» **Problem details**
Starting at the line below that contains "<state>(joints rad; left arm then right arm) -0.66" and ending at the line that contains "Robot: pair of", retype each line exactly as it stands, but omit the pictures.

» **Data entries**
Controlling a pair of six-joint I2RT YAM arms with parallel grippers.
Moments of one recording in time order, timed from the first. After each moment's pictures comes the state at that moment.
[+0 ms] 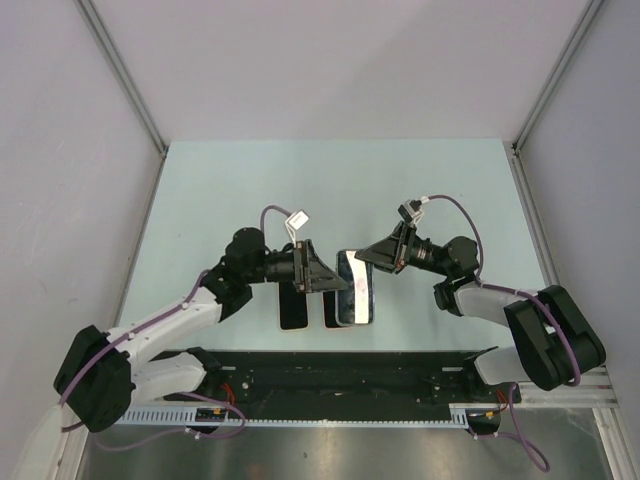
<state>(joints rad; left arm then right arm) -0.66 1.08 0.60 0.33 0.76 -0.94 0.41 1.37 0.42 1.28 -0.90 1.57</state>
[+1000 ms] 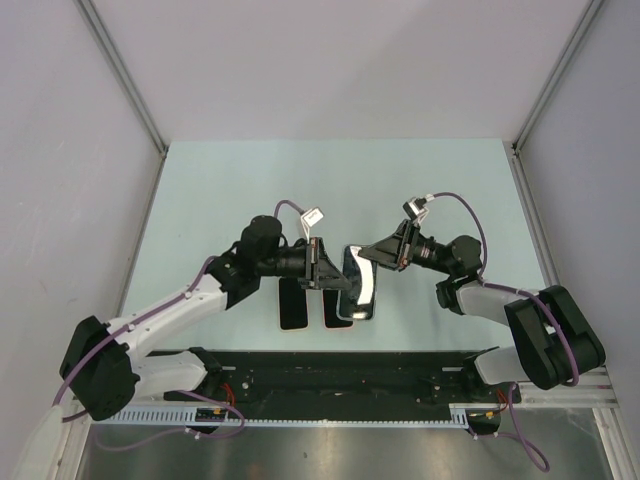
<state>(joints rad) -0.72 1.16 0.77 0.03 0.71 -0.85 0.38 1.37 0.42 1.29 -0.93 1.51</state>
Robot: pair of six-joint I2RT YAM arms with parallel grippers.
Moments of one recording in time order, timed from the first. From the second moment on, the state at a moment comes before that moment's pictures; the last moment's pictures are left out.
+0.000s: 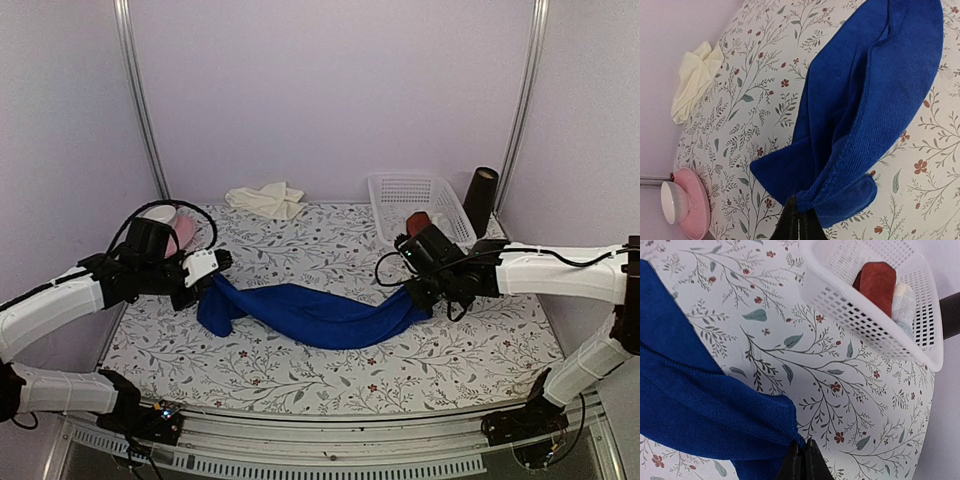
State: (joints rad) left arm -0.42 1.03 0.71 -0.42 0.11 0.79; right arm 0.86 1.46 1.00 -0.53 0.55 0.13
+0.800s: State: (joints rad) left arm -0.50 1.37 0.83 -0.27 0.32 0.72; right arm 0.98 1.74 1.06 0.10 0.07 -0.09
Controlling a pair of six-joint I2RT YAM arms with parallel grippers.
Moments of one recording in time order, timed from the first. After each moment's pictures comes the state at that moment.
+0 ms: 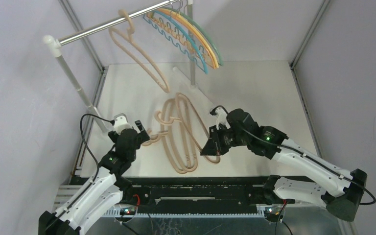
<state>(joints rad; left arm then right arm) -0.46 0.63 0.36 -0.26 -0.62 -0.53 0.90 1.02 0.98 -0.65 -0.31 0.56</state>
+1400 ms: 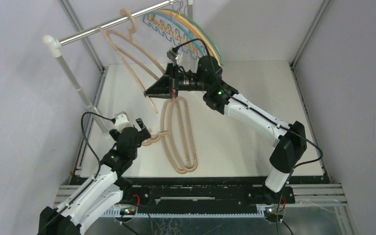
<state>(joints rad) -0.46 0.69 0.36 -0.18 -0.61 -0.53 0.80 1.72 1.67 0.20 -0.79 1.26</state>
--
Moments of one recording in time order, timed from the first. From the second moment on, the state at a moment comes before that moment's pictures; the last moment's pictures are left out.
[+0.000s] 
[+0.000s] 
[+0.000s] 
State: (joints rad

» **Exercise answer**
<state>(joints rad; left arm then right arm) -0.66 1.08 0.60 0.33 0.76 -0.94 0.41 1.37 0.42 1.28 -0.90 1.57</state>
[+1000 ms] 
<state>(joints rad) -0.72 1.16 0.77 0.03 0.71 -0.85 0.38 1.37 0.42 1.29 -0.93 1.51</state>
Robot: pair of six-joint I2RT YAM arms with parallel grippers.

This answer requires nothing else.